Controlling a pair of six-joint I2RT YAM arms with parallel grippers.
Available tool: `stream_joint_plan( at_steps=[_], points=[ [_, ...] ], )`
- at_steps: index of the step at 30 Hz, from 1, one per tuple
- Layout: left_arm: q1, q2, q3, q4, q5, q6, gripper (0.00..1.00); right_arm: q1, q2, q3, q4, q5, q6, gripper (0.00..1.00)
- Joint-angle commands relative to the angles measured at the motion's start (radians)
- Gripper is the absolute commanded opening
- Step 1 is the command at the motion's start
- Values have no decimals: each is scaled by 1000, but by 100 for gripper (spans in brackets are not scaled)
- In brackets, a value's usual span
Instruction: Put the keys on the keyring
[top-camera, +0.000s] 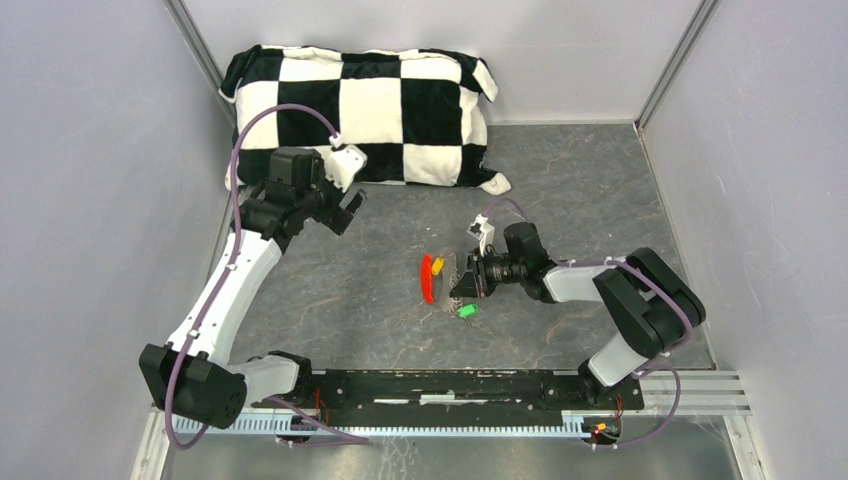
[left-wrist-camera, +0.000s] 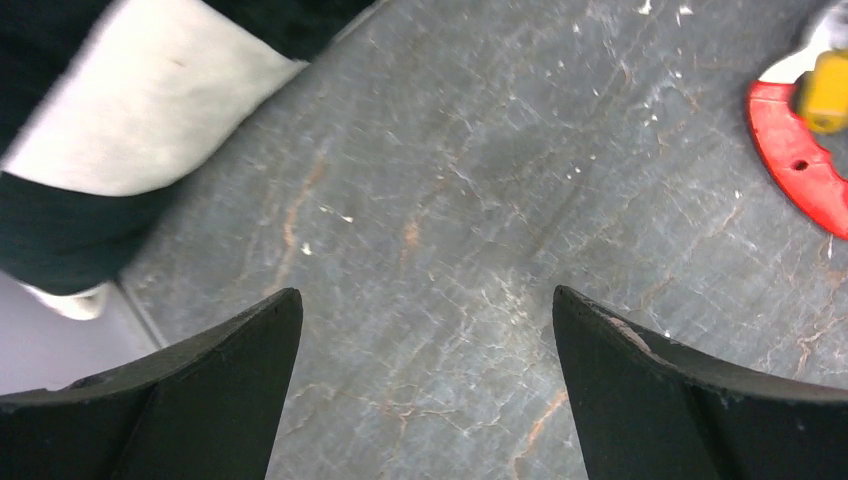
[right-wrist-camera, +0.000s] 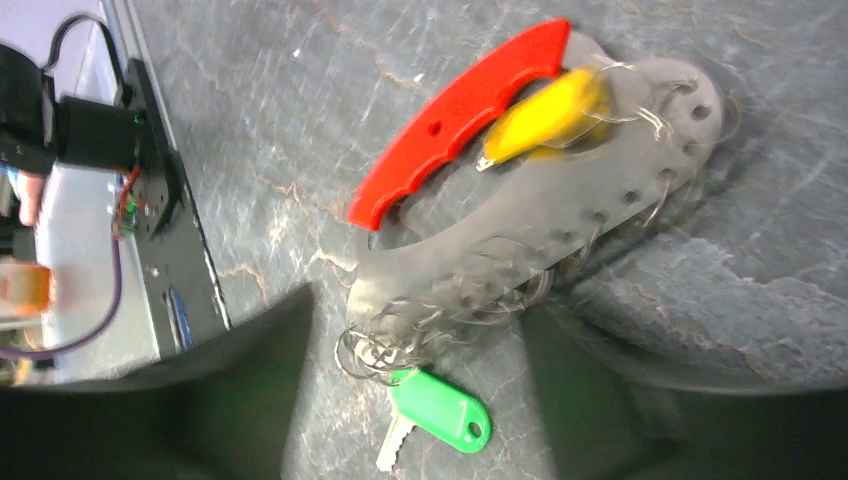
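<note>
The keyring is a grey piece edged with thin wire loops, bearing a curved red tag, and it lies flat on the table. The yellow key rests on top of it beside the red tag. The green key lies on the table at the tangled loops of the keyring's near end; whether it is threaded on I cannot tell. My right gripper is open, its blurred fingers either side of the green key without touching it. My left gripper hangs open and empty over bare table near the pillow.
A black-and-white checked pillow lies against the back wall, its corner in the left wrist view. Grey walls close in the left and right sides. The black mounting rail runs along the near edge.
</note>
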Motion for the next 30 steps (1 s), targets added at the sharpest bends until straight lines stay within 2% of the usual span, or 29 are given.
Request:
stream_joint_plan(
  at_steps=[1, 5, 11, 14, 18, 20, 22, 23, 26, 30],
  points=[
    [23, -58, -117, 121, 97, -36, 100, -24, 53, 81, -12, 61, -116, 98],
    [57, -48, -170, 139, 134, -57, 100, -56, 19, 131, -191, 169, -201, 98],
    [135, -27, -163, 126, 228, -80, 100, -87, -140, 184, -490, 368, -347, 98],
    [208, -30, -166, 140, 293, -96, 100, -116, -268, 122, -503, 479, -364, 98],
    [337, -42, -225, 257, 373, -157, 100, -166, -518, -55, -351, 714, -365, 98],
    [381, -53, -315, 430, 392, -233, 100, -172, -640, -149, -260, 926, -381, 98],
    [395, -52, -465, 671, 355, -323, 100, -170, -704, -268, -117, 1255, -365, 98],
    [400, -41, -514, 760, 347, -351, 100, -174, -722, -326, -35, 1334, -423, 98],
    [403, 14, -615, 916, 337, -383, 100, -174, -760, -486, 196, 1470, -576, 98],
    [409, 67, -744, 1133, 320, -384, 100, -191, -730, -631, 504, 1539, -588, 98]
  ],
)
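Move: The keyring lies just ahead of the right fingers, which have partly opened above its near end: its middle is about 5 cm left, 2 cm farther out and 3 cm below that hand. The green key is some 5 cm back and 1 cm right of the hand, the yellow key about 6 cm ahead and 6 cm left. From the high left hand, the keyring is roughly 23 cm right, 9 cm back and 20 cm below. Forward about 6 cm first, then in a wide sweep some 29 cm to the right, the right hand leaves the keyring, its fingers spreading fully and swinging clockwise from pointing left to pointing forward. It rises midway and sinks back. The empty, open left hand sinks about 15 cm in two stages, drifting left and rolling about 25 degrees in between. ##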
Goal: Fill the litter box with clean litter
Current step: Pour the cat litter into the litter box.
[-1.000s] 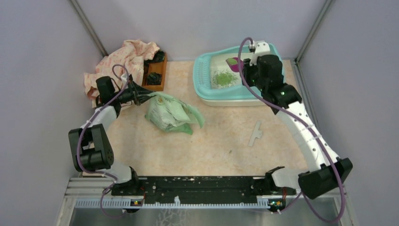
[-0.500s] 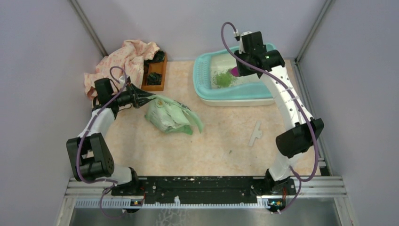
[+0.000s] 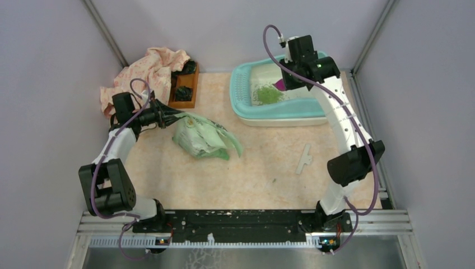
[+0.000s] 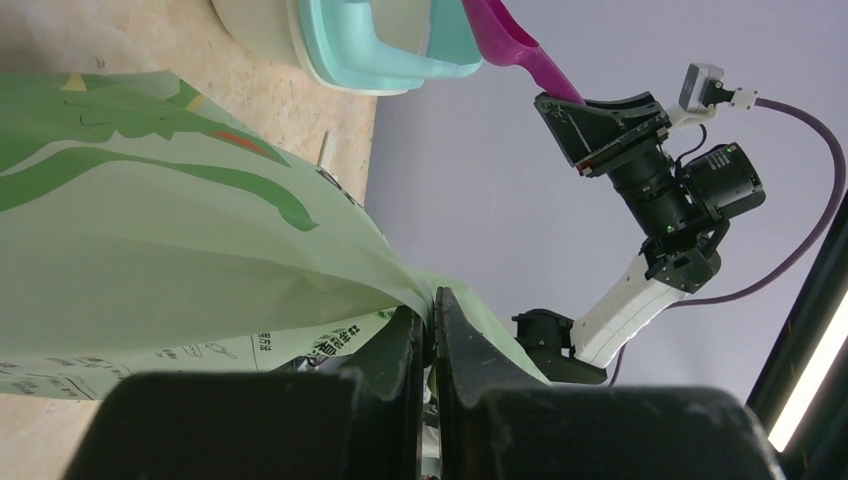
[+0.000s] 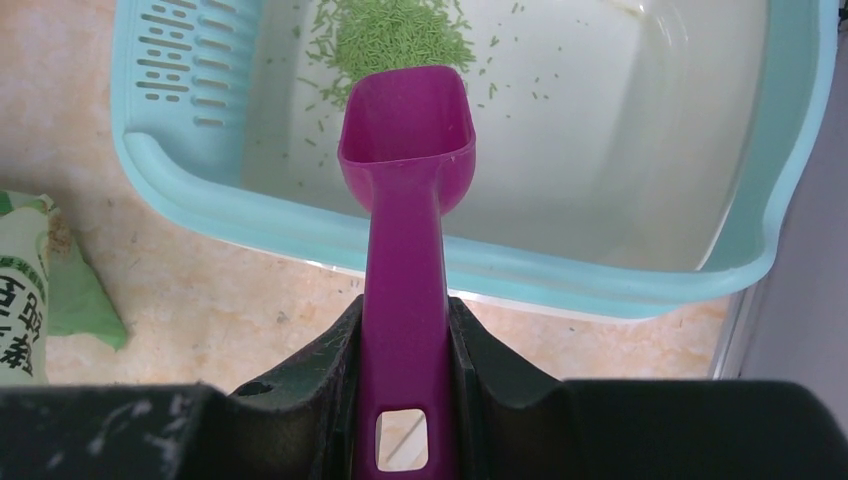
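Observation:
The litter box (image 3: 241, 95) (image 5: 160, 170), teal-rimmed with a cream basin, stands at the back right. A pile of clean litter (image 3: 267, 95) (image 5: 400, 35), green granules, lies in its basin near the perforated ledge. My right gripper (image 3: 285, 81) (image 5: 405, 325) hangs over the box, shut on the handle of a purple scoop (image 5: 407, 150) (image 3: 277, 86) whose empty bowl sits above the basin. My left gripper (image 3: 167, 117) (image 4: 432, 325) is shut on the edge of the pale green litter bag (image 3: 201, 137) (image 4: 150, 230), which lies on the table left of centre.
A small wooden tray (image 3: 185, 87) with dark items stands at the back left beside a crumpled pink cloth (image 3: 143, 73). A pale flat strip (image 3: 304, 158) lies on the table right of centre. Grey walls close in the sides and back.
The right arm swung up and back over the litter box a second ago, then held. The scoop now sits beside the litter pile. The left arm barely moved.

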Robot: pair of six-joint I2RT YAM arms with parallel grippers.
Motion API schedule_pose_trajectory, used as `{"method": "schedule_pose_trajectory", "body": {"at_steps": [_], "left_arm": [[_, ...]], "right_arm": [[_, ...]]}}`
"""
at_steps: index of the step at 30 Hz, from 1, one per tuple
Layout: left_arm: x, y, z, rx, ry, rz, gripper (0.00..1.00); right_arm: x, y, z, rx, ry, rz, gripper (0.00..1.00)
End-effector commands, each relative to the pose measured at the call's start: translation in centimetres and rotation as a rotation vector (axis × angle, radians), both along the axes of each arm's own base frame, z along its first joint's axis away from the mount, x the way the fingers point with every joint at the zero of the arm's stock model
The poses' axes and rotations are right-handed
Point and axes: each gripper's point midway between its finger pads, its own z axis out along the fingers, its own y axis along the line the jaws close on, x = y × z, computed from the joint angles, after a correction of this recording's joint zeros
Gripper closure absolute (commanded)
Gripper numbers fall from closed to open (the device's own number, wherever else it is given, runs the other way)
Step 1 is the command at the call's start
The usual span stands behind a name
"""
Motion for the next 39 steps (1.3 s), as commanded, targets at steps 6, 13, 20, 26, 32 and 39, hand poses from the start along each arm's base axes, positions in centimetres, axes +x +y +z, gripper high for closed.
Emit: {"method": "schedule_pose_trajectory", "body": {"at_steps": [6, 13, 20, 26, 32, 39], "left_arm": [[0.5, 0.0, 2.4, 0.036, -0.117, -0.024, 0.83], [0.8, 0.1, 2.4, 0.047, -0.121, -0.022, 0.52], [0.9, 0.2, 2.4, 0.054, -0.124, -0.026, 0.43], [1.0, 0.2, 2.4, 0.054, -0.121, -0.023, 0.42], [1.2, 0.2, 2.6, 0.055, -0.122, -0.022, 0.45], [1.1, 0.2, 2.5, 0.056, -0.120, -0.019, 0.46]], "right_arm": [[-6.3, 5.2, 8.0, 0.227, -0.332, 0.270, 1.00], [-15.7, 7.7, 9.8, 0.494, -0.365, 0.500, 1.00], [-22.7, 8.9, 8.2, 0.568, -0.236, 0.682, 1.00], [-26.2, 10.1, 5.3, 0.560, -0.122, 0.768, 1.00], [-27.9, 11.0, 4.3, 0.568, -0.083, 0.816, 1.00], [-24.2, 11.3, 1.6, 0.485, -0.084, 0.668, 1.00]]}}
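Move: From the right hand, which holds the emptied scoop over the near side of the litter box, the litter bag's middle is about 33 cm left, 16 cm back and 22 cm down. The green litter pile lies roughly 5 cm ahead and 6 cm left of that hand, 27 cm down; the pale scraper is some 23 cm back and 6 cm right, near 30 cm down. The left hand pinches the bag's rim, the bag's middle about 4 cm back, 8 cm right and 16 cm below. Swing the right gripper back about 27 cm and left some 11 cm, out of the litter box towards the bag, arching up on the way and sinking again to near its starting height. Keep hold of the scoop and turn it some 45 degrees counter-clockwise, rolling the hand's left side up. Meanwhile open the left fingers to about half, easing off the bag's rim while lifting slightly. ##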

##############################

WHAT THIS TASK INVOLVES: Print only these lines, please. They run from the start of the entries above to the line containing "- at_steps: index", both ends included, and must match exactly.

ANSWER FOR THE TASK:
Controlling a pair of six-joint I2RT YAM arms with parallel grippers.
Available tool: `stream_joint_plan( at_steps=[_], points=[ [_, ...] ], )`
- at_steps: index of the step at 30 Hz, from 1, one per tuple

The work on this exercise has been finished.